ENTRIES SUPPLIED START

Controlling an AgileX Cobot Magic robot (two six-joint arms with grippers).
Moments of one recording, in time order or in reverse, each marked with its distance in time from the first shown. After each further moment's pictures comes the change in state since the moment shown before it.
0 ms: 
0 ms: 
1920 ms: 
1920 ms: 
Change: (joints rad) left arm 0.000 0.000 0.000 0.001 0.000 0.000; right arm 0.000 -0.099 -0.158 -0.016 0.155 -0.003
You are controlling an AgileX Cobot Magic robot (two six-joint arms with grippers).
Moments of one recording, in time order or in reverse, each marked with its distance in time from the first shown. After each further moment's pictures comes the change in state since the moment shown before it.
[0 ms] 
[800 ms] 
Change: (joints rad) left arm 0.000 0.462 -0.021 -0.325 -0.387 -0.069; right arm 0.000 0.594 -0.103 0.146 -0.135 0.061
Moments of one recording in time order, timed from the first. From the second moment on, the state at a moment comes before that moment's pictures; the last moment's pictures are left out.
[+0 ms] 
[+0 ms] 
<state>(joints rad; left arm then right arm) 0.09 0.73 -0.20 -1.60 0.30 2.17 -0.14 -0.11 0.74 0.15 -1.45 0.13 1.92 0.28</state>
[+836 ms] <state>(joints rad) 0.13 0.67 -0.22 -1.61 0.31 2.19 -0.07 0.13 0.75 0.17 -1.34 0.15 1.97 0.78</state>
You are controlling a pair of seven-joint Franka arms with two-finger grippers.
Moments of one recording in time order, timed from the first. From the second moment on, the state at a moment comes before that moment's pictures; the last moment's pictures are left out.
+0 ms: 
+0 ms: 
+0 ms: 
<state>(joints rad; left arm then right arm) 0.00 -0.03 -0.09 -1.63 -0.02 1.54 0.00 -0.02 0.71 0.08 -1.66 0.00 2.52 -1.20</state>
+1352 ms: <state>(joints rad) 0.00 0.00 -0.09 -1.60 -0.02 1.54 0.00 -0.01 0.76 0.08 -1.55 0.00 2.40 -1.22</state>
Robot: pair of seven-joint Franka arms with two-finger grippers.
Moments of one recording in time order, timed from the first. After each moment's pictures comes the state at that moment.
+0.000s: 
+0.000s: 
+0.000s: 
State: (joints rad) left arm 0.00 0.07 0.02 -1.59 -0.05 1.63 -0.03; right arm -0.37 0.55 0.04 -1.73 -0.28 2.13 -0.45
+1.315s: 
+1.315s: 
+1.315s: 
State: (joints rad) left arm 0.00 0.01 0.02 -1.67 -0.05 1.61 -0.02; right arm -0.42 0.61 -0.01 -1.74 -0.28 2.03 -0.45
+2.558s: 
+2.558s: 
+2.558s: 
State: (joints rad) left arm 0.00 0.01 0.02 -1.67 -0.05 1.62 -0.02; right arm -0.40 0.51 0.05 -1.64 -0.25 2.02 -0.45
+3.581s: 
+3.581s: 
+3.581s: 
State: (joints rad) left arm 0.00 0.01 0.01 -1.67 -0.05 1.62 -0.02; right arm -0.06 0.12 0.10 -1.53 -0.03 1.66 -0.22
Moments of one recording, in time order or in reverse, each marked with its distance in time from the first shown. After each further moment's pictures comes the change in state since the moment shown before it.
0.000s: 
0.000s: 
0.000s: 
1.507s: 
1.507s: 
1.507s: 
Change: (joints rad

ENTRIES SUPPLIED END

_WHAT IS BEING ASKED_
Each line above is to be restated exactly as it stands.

_THE COMPLETED TASK_
Controlling an AgileX Cobot Magic robot (two six-joint arms with grippers).
Moments of one recording, in time order or in reverse, each marked with its distance in time from the first shown. After each further moment's pictures comes the change in state since the moment shown before it.
0 ms: 
0 ms: 
1920 ms: 
1920 ms: 
Change: (joints rad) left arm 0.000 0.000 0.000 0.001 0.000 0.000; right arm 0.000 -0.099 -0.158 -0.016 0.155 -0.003
You are controlling an AgileX Cobot Magic robot (two six-joint arms with grippers).
Moments of one recording, in time order or in reverse, each marked with its distance in time from the first shown. After each further moment's pictures comes the change in state since the moment shown before it.
[0 ms] 
[800 ms] 
Change: (joints rad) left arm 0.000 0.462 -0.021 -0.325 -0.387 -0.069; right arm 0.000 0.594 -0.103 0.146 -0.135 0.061
Moments of one recording in time order, timed from the first. From the second moment on, the state at a moment comes before that moment's pictures; the last moment's pictures are left out.
[+0 ms] 
[+0 ms] 
<state>(joints rad; left arm then right arm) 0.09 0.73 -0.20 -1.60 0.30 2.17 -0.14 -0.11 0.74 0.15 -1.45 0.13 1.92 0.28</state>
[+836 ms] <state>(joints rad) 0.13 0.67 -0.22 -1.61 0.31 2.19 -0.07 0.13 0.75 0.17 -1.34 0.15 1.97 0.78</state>
You are controlling a pair of seven-joint Franka arms with two-finger grippers.
Moments of one recording in time order, timed from the first. From the second moment on, the state at a moment comes before that moment's pictures; the last moment's pictures are left out.
+0 ms: 
+0 ms: 
+0 ms: 
<state>(joints rad; left arm then right arm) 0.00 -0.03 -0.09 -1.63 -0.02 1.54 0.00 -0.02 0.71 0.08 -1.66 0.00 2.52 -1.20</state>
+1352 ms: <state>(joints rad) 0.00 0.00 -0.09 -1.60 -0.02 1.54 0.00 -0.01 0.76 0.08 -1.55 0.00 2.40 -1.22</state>
Robot: pair of seven-joint Franka arms with two-finger grippers.
Moments of one recording in time order, timed from the first. After each moment's pictures comes the state at that moment.
+0.000s: 
+0.000s: 
+0.000s: 
State: (joints rad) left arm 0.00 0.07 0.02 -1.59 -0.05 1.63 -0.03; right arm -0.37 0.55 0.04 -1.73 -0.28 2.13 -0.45
+1.315s: 
+1.315s: 
+1.315s: 
State: (joints rad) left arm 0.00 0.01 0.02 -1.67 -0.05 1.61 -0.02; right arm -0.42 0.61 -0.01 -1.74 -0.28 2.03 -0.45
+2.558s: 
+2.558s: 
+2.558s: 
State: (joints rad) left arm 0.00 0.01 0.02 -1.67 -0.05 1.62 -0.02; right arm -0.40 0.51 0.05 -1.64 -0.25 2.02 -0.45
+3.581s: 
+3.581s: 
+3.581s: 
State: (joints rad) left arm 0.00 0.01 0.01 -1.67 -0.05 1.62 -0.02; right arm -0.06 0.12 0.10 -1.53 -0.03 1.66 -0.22
Moments of one recording, in time order or in reverse, each marked with its distance in time from the first shown. After each further moment's pictures comes the change in state since the moment shown before it.
0.000s: 
0.000s: 
0.000s: 
1.507s: 
1.507s: 
1.507s: 
Change: (joints rad

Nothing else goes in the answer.